WHAT YOU HAVE TO DO
Reproduce all of the data, making sure that no line differs from the original.

========

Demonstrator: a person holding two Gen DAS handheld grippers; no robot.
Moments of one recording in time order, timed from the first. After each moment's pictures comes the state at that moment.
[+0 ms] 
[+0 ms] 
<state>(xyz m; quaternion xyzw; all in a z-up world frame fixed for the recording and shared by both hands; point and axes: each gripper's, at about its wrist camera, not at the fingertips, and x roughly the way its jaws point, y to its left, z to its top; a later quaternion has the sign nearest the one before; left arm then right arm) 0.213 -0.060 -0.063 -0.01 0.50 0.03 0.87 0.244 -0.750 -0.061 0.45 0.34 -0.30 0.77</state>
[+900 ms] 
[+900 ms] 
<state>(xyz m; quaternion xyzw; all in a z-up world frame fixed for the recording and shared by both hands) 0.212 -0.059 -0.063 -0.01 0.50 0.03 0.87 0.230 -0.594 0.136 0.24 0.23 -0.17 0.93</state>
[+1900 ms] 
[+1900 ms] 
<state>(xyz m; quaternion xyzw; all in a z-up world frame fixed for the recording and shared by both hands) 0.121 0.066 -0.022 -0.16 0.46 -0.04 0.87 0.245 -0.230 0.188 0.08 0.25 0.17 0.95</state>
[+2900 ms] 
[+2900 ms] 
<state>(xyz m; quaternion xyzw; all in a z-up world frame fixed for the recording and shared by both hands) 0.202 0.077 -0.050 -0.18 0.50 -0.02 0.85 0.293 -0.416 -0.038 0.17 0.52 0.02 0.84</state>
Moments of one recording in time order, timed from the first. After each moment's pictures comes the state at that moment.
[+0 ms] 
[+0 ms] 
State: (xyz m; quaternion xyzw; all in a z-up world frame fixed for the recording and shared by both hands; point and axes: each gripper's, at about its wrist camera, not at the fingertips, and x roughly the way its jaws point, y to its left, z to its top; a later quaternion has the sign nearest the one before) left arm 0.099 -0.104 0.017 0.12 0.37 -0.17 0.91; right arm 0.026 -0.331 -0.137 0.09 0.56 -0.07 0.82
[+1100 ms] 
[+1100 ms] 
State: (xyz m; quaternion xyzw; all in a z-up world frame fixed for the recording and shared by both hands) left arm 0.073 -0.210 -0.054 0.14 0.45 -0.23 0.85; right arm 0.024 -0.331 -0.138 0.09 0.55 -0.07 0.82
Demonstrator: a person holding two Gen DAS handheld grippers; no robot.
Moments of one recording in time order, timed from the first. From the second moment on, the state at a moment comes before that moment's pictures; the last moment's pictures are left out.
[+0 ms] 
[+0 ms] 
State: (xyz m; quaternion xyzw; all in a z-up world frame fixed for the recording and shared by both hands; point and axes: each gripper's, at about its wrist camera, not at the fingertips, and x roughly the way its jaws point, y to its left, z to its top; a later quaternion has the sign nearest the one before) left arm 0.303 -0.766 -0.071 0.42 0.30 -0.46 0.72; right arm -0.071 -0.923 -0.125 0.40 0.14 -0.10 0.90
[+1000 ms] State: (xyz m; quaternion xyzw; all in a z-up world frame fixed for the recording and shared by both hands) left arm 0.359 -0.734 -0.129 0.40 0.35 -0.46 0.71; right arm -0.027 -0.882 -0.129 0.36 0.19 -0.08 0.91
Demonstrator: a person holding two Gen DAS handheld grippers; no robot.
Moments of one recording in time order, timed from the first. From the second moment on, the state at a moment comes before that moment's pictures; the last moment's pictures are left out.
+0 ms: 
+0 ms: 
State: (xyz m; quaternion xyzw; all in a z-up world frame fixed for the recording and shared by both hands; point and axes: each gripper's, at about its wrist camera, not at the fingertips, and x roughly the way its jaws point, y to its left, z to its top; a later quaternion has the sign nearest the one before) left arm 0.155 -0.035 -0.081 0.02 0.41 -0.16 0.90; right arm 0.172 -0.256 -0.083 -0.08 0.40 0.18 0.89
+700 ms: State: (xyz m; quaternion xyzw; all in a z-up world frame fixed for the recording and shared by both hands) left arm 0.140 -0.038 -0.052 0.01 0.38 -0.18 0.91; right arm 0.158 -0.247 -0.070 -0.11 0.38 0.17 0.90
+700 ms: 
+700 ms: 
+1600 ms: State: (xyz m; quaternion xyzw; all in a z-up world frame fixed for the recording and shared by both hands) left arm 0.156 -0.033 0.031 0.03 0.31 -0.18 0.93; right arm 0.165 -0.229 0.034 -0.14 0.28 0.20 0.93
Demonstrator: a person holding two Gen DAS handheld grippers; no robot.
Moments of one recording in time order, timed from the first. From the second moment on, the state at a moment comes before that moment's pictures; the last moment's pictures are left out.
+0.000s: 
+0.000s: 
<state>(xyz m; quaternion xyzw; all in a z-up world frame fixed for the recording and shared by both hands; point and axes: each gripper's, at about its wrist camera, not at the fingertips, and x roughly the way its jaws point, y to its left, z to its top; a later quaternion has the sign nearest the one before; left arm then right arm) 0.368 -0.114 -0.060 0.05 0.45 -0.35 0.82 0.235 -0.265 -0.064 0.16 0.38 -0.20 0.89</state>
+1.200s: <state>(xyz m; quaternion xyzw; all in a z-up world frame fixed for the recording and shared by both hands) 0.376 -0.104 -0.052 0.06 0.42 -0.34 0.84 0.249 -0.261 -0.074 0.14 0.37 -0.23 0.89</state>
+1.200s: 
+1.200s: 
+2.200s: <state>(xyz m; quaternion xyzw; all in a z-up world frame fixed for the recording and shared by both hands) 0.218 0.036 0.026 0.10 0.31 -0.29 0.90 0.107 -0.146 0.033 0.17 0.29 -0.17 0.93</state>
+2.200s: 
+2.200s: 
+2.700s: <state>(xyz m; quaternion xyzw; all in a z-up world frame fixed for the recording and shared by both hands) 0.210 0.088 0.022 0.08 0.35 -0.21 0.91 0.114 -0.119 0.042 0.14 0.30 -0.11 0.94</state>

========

RESULT FOR THIS TASK
Demonstrator: a person holding two Gen DAS handheld grippers; no robot.
Moments of one recording in time order, timed from the first. After each moment's pictures comes the state at that moment.
[+0 ms] 
[+0 ms] 
<state>(xyz m; quaternion xyzw; all in a z-up world frame fixed for the recording and shared by both hands; point and axes: each gripper's, at about its wrist camera, not at the fingertips, and x roughly the way its jaws point, y to its left, z to its top; a later quaternion has the sign nearest the one before; left arm then right arm) 0.213 -0.060 -0.063 -0.01 0.50 0.03 0.87 0.244 -0.750 -0.061 0.45 0.34 -0.30 0.77</state>
[+900 ms] 
[+900 ms] 
<state>(xyz m; quaternion xyzw; all in a z-up world frame fixed for the recording and shared by both hands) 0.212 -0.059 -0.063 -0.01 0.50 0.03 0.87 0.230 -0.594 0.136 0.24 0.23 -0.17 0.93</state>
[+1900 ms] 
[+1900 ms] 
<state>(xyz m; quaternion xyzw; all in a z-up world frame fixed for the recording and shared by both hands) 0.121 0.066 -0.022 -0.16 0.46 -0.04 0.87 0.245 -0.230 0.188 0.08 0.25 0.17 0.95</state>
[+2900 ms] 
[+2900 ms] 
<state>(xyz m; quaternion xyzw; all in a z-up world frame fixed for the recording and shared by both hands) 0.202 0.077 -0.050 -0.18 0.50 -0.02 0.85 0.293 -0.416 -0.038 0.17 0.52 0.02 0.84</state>
Moments of one recording in time order, timed from the first. After each moment's pictures comes the state at that moment.
[+0 ms] 
[+0 ms] 
State: (xyz m; quaternion xyzw; all in a z-up world frame fixed for the recording and shared by both hands; point and axes: each gripper's, at about its wrist camera, not at the fingertips, and x roughly the way its jaws point, y to its left, z to its top; a later quaternion has the sign nearest the one before) left arm 0.099 -0.104 0.017 0.12 0.37 -0.17 0.91; right arm 0.026 -0.331 -0.137 0.09 0.56 -0.07 0.82
[+1100 ms] 
[+1100 ms] 
State: (xyz m; quaternion xyzw; all in a z-up world frame fixed for the recording and shared by both hands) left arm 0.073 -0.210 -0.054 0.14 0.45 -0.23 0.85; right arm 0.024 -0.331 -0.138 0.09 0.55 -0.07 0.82
Demonstrator: a person holding two Gen DAS handheld grippers; no robot.
Moments of one recording in time order, timed from the first. From the second moment on, the state at a moment comes before that moment's pictures; the last moment's pictures are left out.
[+0 ms] 
[+0 ms] 
State: (xyz m; quaternion xyzw; all in a z-up world frame fixed for the recording and shared by both hands; point and axes: each gripper's, at about its wrist camera, not at the fingertips, and x roughly the way its jaws point, y to its left, z to its top; a later quaternion has the sign nearest the one before) left arm 0.303 -0.766 -0.071 0.42 0.30 -0.46 0.72; right arm -0.071 -0.923 -0.125 0.40 0.14 -0.10 0.90
[+1000 ms] State: (xyz m; quaternion xyzw; all in a z-up world frame fixed for the recording and shared by both hands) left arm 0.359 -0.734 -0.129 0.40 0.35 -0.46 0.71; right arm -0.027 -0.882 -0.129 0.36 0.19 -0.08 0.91
Demonstrator: a person holding two Gen DAS handheld grippers; no robot.
Moments of one recording in time order, timed from the first. From the second moment on, the state at a moment comes before that moment's pictures; the last moment's pictures are left out.
+0 ms: 
+0 ms: 
State: (xyz m; quaternion xyzw; all in a z-up world frame fixed for the recording and shared by both hands; point and axes: each gripper's, at about its wrist camera, not at the fingertips, and x roughly the way its jaws point, y to its left, z to its top; a later quaternion has the sign nearest the one before) left arm 0.155 -0.035 -0.081 0.02 0.41 -0.16 0.90; right arm 0.172 -0.256 -0.083 -0.08 0.40 0.18 0.89
+700 ms: State: (xyz m; quaternion xyzw; all in a z-up world frame fixed for the recording and shared by both hands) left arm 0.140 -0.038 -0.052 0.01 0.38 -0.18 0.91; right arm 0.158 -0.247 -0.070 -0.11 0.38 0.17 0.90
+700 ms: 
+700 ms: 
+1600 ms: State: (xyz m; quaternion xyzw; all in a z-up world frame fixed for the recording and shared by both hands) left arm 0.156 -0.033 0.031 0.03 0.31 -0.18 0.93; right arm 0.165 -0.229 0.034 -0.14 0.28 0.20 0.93
Demonstrator: a person holding two Gen DAS handheld grippers; no robot.
Moments of one recording in time order, timed from the first. From the second moment on, the state at a moment comes before that moment's pictures; the last moment's pictures are left out.
+0.000s: 
+0.000s: 
<state>(xyz m; quaternion xyzw; all in a z-up world frame fixed for the recording and shared by both hands; point and axes: each gripper's, at about its wrist camera, not at the fingertips, and x roughly the way its jaws point, y to its left, z to its top; a later quaternion has the sign nearest the one before; left arm then right arm) 0.368 -0.114 -0.060 0.05 0.45 -0.35 0.82 0.235 -0.265 -0.064 0.16 0.38 -0.20 0.89</state>
+1.200s: <state>(xyz m; quaternion xyzw; all in a z-up world frame fixed for the recording and shared by both hands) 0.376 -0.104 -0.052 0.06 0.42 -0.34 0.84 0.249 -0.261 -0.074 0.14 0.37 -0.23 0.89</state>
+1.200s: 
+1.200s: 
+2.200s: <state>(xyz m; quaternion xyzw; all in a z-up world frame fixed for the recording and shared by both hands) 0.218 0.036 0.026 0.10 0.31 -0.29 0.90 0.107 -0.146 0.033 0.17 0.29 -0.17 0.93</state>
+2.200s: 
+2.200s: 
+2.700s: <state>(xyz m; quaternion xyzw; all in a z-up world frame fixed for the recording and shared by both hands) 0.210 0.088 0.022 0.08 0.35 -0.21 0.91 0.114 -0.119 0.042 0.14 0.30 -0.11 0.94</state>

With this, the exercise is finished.